### Information shown
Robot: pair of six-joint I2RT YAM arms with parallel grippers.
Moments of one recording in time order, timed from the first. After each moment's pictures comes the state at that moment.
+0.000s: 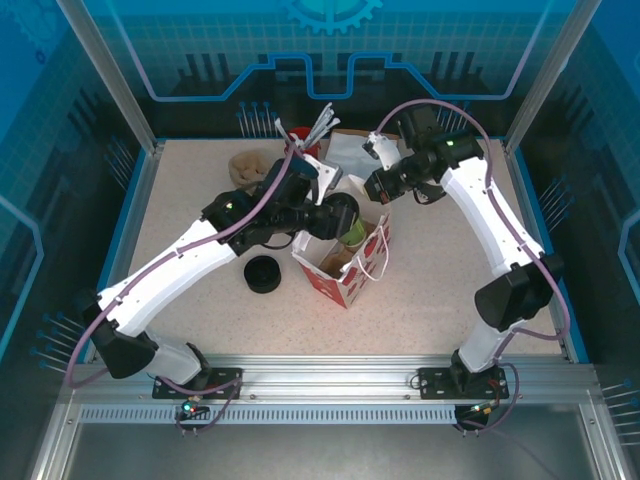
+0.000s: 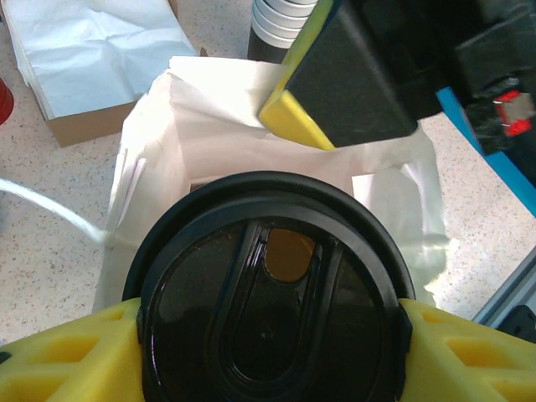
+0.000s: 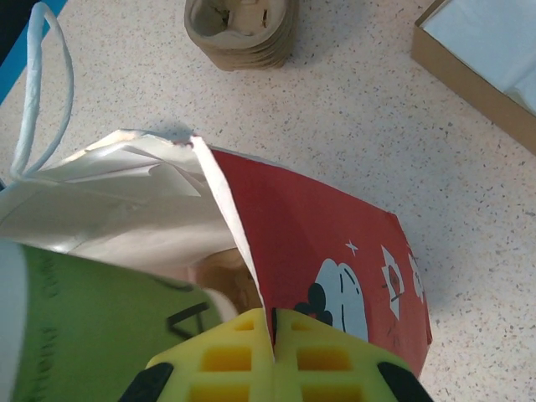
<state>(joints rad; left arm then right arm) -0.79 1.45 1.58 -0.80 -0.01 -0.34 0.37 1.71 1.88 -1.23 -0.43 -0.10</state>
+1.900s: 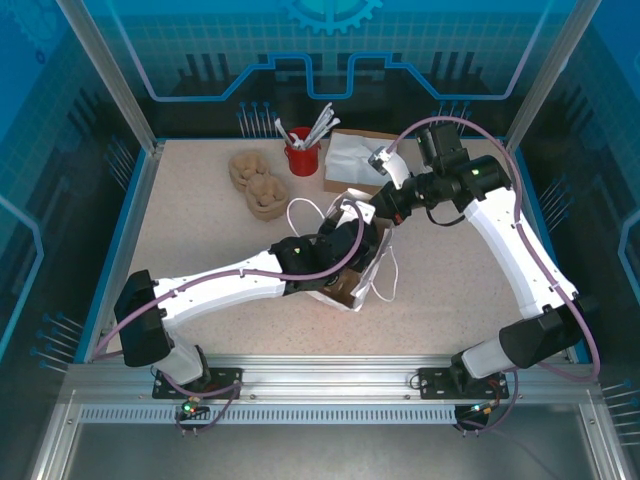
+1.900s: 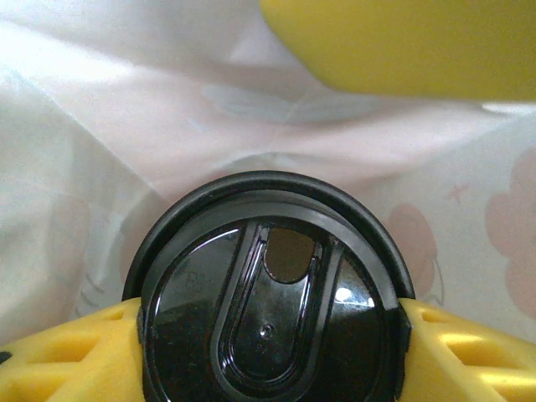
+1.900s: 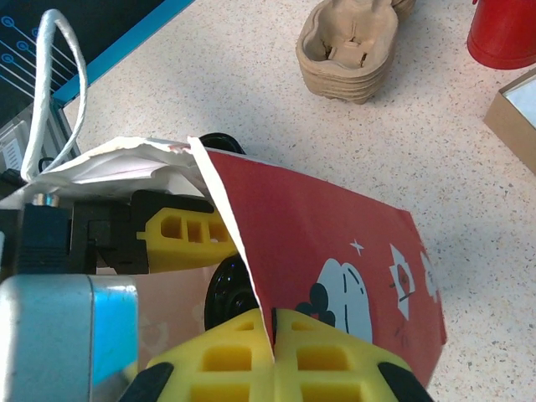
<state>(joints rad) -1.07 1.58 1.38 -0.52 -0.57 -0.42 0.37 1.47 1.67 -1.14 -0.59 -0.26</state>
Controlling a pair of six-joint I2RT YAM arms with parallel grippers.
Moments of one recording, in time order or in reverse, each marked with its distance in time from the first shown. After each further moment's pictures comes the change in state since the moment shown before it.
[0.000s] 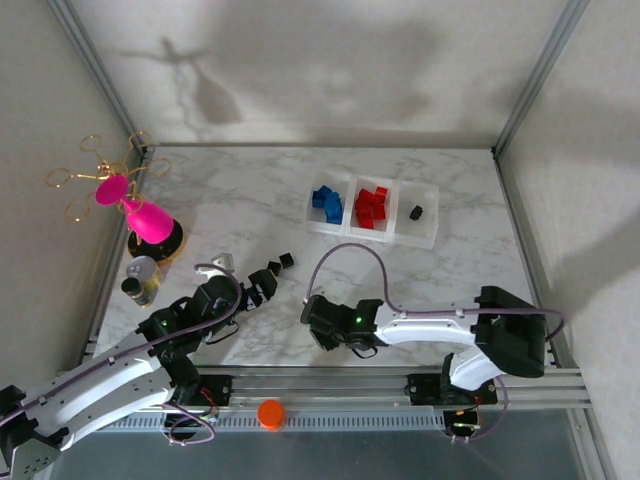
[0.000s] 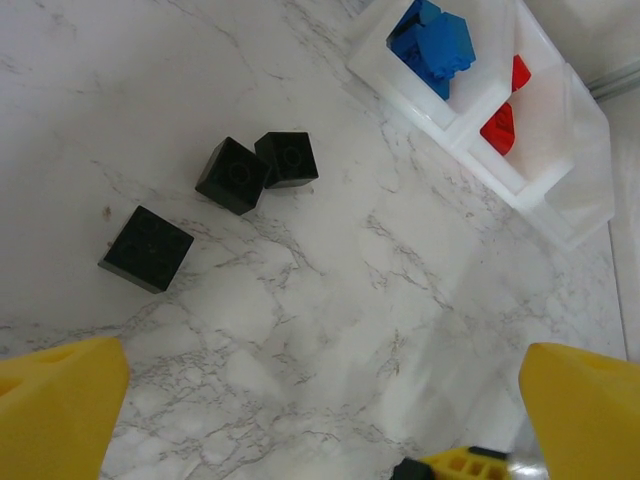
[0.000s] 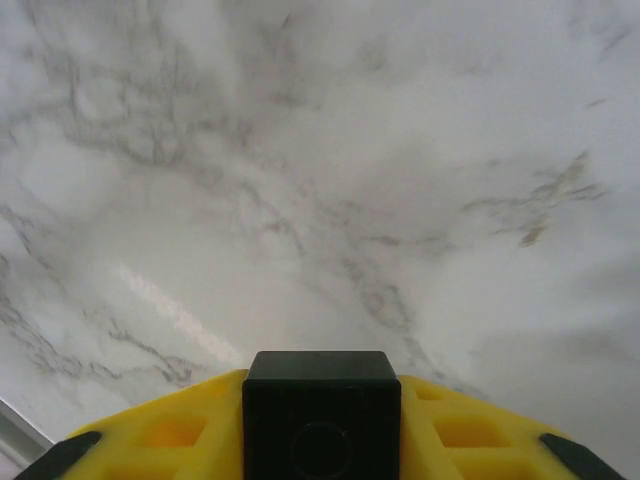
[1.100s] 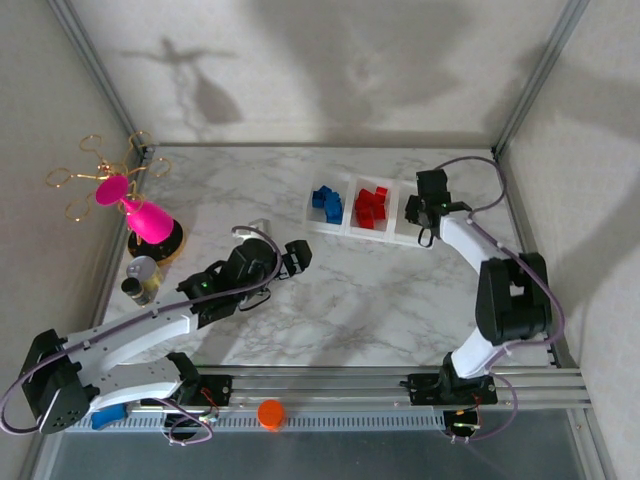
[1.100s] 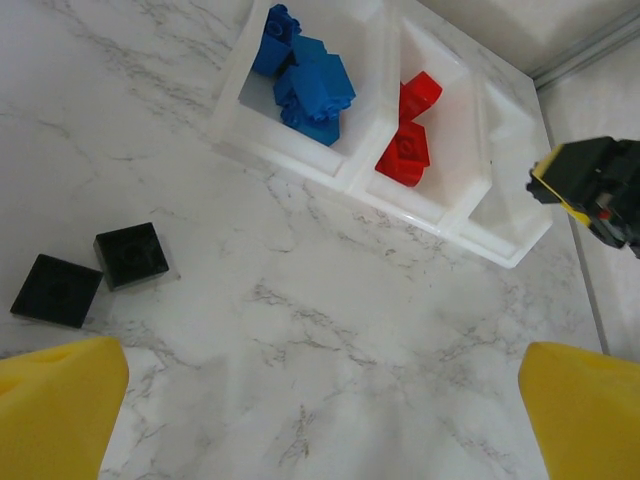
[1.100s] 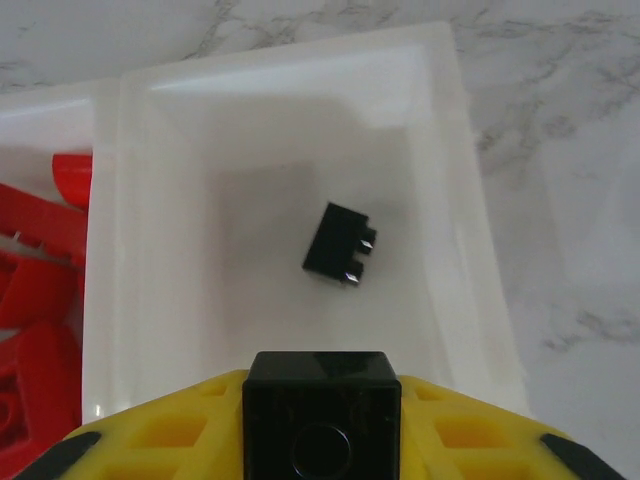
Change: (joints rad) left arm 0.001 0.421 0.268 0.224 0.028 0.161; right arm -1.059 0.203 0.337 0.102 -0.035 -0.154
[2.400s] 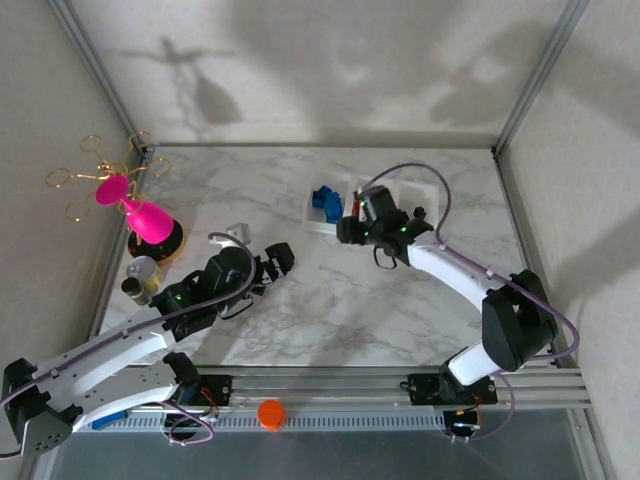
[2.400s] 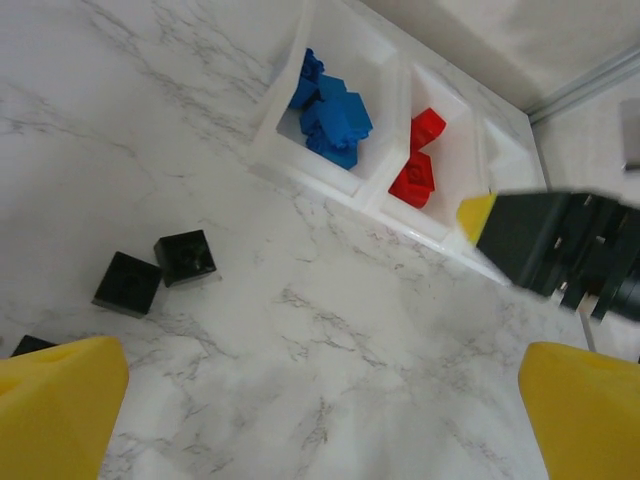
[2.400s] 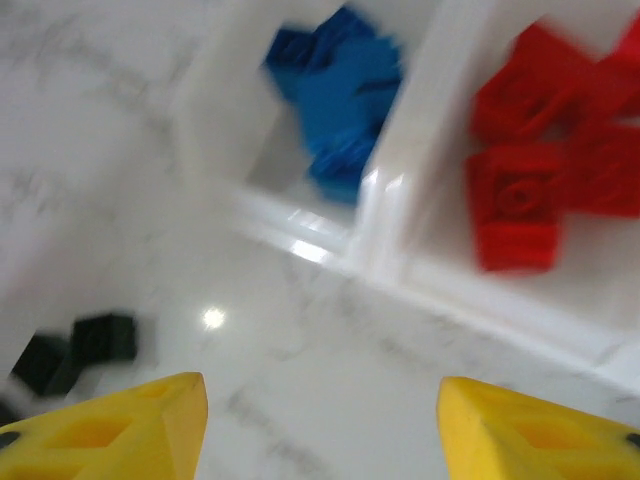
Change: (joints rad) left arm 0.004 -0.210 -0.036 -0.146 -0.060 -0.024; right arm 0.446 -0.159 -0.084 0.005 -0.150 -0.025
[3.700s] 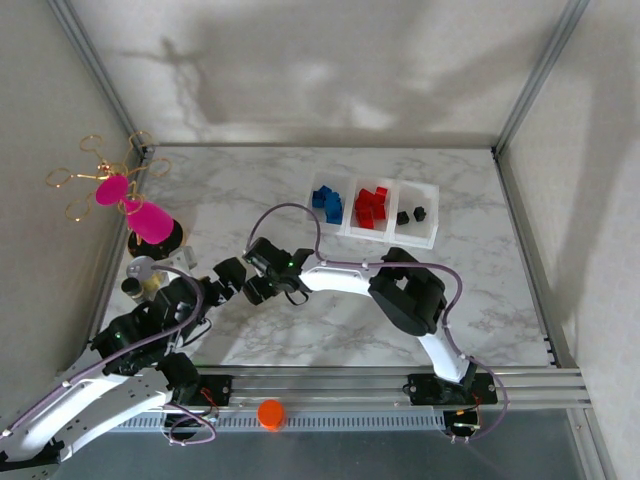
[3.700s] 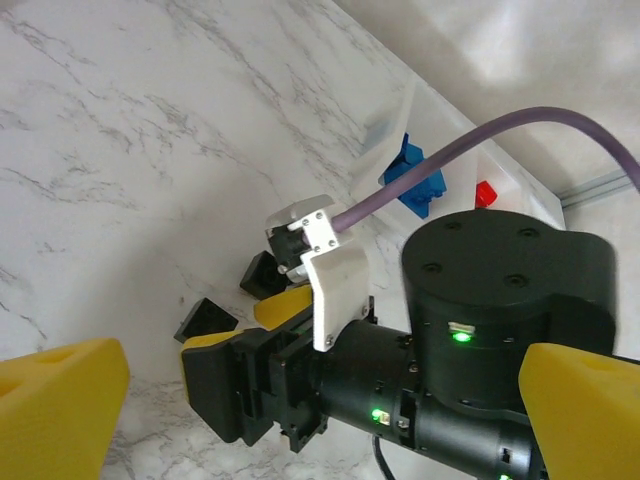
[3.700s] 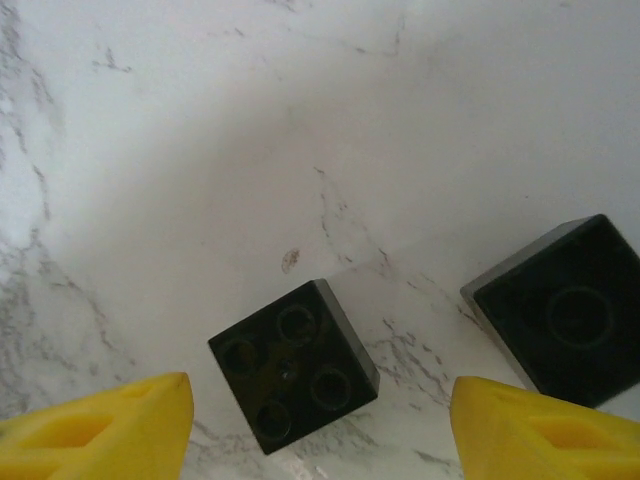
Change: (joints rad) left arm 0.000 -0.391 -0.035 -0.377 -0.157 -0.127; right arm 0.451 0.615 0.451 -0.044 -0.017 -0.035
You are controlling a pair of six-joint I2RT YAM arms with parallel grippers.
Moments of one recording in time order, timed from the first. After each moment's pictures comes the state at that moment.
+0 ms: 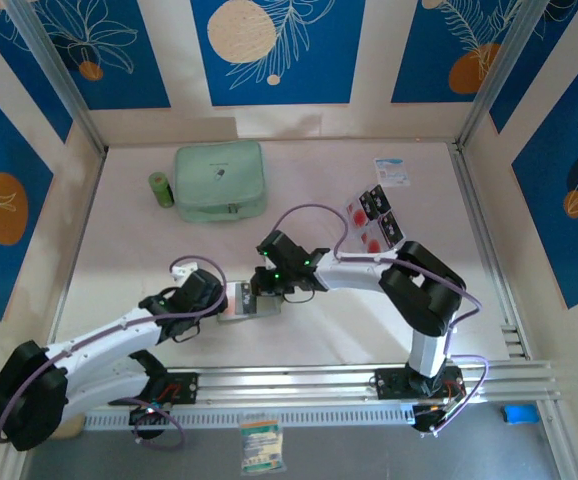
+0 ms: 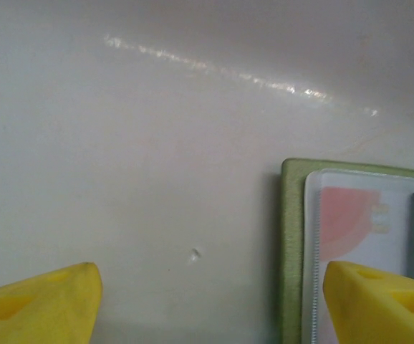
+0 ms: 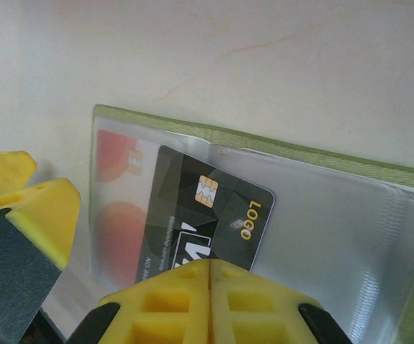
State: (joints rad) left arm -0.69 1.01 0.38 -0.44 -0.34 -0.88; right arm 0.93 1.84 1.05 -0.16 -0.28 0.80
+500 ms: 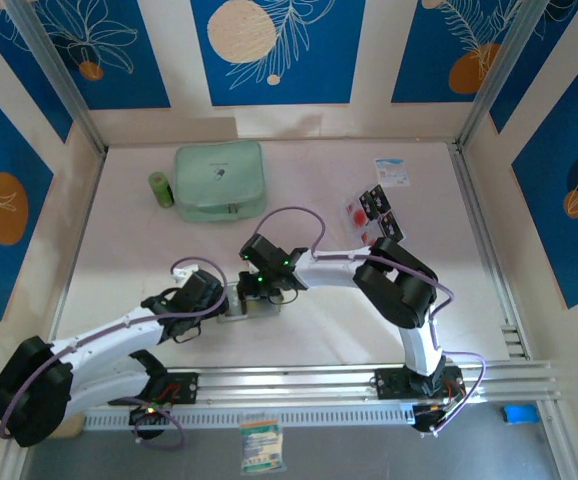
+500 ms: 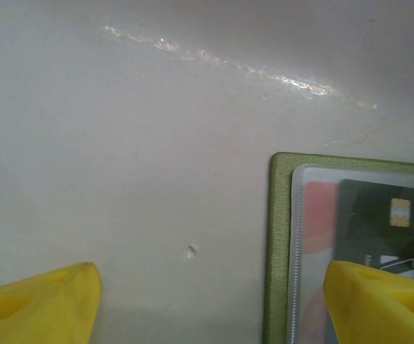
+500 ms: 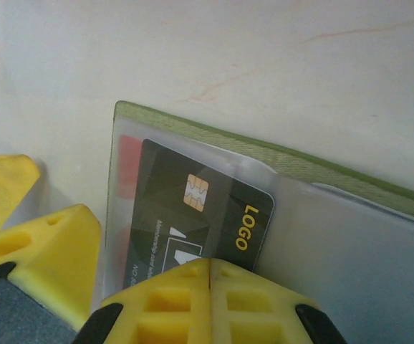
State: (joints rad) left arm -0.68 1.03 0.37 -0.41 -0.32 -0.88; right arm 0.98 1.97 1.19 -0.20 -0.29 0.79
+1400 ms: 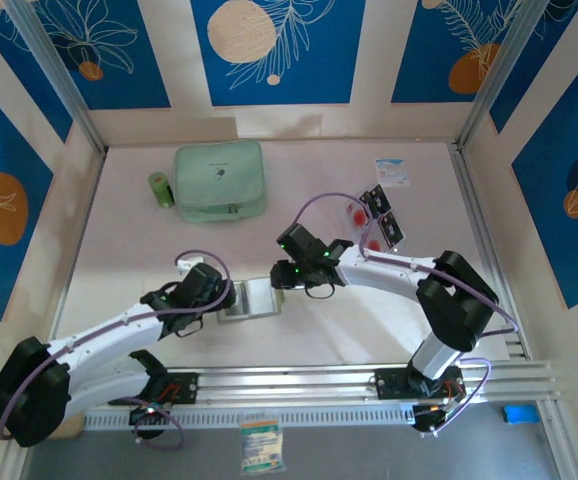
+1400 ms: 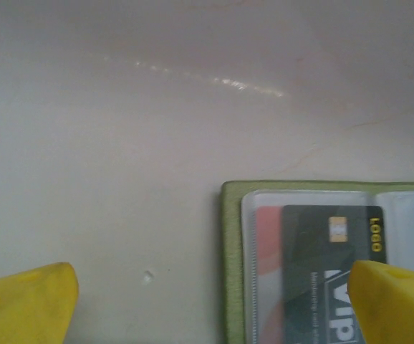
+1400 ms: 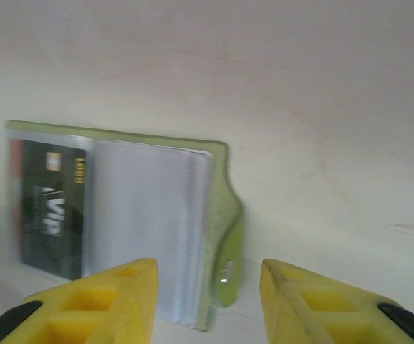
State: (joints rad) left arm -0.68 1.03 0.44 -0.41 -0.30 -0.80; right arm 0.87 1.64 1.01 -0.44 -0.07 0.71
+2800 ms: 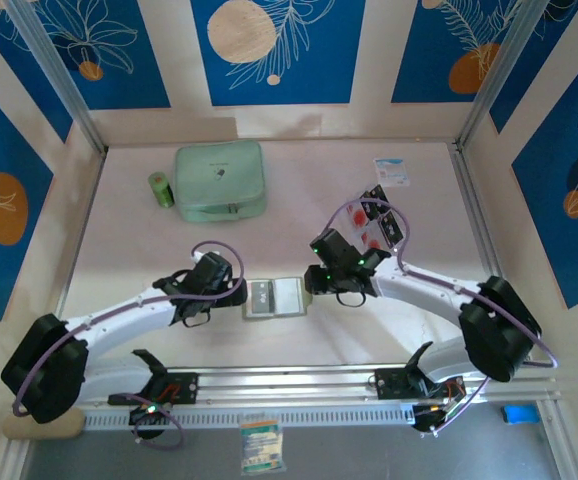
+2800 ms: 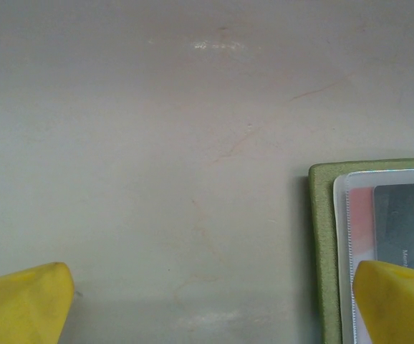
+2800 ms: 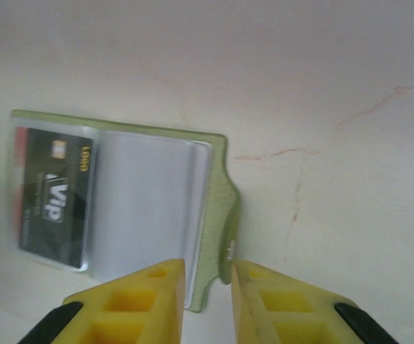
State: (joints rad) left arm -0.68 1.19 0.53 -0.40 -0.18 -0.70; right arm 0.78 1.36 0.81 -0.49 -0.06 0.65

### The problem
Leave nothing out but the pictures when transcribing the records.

### Solution to the problem
Robot: pair of six-joint I2RT YAM arms with parallel grippers.
Moments of one recording in time order, timed from the first. After each moment's pictures comes the state at that moment.
+0.000s: 
+0.000s: 
+0.000s: 
<state>(joints rad; left arm then right arm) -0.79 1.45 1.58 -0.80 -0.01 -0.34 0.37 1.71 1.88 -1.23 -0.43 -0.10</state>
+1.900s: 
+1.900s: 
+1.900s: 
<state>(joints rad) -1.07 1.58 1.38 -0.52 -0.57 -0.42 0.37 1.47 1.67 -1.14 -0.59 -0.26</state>
Controlling a pair of six-joint I2RT YAM arms with parallel grippers.
Moments of one recording, in time order or in reverse, each marked with its distance in time from the first shown. After each further moment's pictures comes the change in state since the moment shown before it.
[0.000s] 
[0.000s] 
[0.000s] 
[1.100s] 
[1.100s] 
[1.100s] 
Change: (joints rad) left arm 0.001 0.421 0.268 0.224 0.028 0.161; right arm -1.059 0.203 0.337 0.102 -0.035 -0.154
[2.400s] 
[2.400s] 
[2.400s] 
Change: (joints rad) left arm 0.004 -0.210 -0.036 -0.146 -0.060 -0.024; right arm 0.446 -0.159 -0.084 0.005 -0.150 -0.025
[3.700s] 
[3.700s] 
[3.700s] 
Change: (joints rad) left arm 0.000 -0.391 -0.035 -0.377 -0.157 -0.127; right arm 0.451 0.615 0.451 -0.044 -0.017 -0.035
You are controlling a pair of six-joint I2RT YAM arms with parallel grippers.
Moments of one recording in time order, timed from the first. After each moment's pictures comes the state at that moment.
+0 ms: 
+0 ms: 
+0 ms: 
State: (joints rad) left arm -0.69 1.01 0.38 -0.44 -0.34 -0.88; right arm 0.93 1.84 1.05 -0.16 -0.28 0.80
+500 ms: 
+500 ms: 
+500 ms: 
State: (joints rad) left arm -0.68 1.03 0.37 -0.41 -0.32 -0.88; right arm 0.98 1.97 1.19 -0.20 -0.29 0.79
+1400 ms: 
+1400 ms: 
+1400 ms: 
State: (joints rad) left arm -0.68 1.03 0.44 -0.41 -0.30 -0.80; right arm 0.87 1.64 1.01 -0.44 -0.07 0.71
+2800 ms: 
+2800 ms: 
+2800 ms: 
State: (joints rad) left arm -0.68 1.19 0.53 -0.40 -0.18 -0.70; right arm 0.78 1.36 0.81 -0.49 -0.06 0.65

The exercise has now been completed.